La Tinaja

Extracting Substrings from URLs with Alfred Workflows

03 Jul 2017

I frequently find myself needing to extract a predictable piece of data from a URL, like a product id, for pasting into a file or database as metadata that might be used to contact an API or construct cleaned-up URLs in the future. The predictable formatting of the part of the URL that I care about makes this the kind of task that perfectly lends itself to simple automation, saving me the small friction of manually editing these URLs in place.

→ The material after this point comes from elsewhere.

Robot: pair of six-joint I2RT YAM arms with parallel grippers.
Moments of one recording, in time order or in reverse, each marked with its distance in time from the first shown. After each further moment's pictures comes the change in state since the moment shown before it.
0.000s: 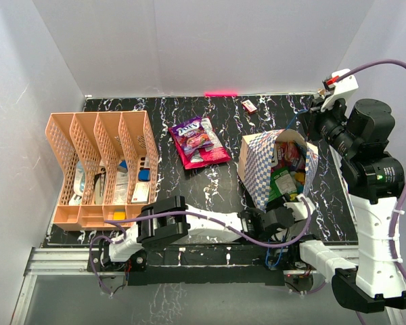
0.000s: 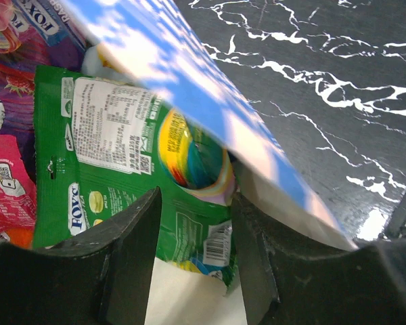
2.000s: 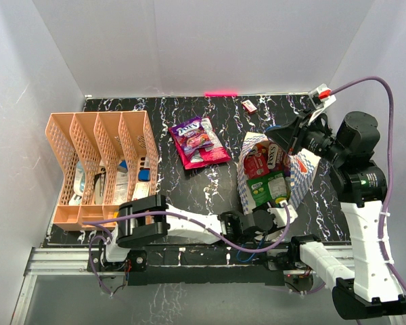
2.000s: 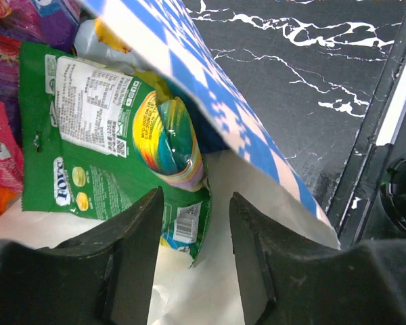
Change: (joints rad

Alfred workflows are a quick way to run this category of automation. Because the data is in a URL, I’m typically copying the URL from my web browser to the clipboard and pasting it into a text editor or field. With an Alfred workflow, I can run a script on the text from the clipboard and put my desired result back on the clipboard, cleaned up and ready to paste wherever I’d like.

I have several workflows that fit this general use case, and my interaction with all of them follows the following pattern:

To take a specific example, we can walk through building a workflow to extract the OCLC number for an edition of a book from a Worldcat.org URL.


A typical URL for a book on Worldcat.org reached through their onsite search might look like the following:

http://www.worldcat.org/title/history-and-gis-epistemologies-considerations-and-reflections/oclc/910980341&referer=brief_results

The only part I care about are the numerals between /oclc/ and the & (in this case, 910980341). With that unique identifier I can construct my own tidier Worldcat.org URLs later or use their API in a script.


Complete Alfred Workflow Screenshot

The screenshot above shows the final layout of the workflow. Assuming we have the URL on the clipboard, the workflow performs the following actions:

  1. Launch when invoked with the keyword oclc from Alfred
  2. Grab the clipboard contents with a bash script
  3. Take those contents and match them against a simple regular expression (in this case in a Python script)
  4. Copy to the clipboard and paste in the front most app

1. Launch

Launch Settings

In the Alfred workflow editor, create a new ‘Input’ of the ‘Keyword’ type, select the keyword you would like to use to invoke your workflow, and give it a descriptive title.

2. Grab Clipboard

Link your ‘Keyword’ input to a new ’Action’ of type ’Run Script’. You can leave all of the sets for this script alone; the default language choice, /bin/bash, is what we want in this case. Our script will be a single bash command to grab the contents of the clipboard.

pbpaste

3. Find OCLC

Link your /bin/bash ‘Run Script’ action to a new ’Action’ of type ’Run Script’. This time we will want to change our settings for the Language to /usr/bin/python. (All we’re doing is matching a regular expression which would be possible using any of the language options. I just like Python.)

The script is simple. We take the input from our bash script that grabbed the clipboard contents and we match it against a regular expression that essentially says “Give me the run of numerals that follow the string /oclc/ in the provided text.” Finally, we write our result to standard output which is how our next Alfred action will receive it.

import re
import sys

url = "{query}"

matchObj = re.search(r'/oclc/([0-9]*)', url)

sys.stdout.write(matchObj.group(1))

A couple of things to note:

  1. {query} is a placeholder Alfred looks for in our script in order to insert whatever string of data is coming from the previous action in our workflow. It is not a standard piece of Python syntax.
  2. A ‘regular expression’ is a string of characters that defines a pattern of text. In the case of the above script, it is the part that reads /oclc/([0-9]*), but they can be far more complex. For a good introduction to using regular expressions, you can look at the Google lesson on Python Regular Expressions.

4. Output

Output Settings

Finally, we just want to link a new ‘Output’ of type ‘Copy to Clipboard’ and use the default content which is just to pass through the input from our Python script. Depending on the context, we could do additional formatting here by editing the text around {query}.

In this case, I have also checked the box to ‘Automatically paste to front most app’ because that matches my needs the vast majority of the time I’m using this particular workflow, but in some cases it may be preferable to leave the result on the clipboard without automatically pasting.


That’s it. This approach can be repeated for any number of small extraction tasks—to take ASIN numbers from Amazon.com product links in order to construct affiliate links, for example.

Any single instance of this task would be trivial to perform manually, but Alfred’s ability to combine interaction with the clipboard and access to a scripting language with nice regular expression support triggered through a quick-launch command kills the tedious friction of repeat manual editing and becomes second nature.